State only the count of lines in the listing below that hold "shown".

━━━

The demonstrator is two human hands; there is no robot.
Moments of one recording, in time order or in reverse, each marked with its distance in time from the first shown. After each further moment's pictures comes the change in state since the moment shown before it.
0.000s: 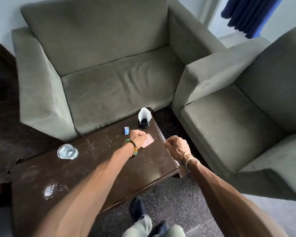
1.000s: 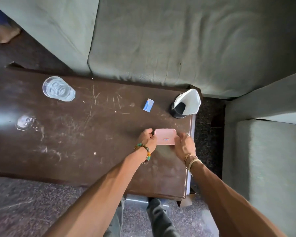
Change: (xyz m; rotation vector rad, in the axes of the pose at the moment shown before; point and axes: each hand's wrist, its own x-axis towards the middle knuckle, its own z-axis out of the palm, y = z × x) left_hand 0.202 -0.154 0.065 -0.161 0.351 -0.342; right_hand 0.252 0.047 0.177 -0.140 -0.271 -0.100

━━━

= RESULT =
2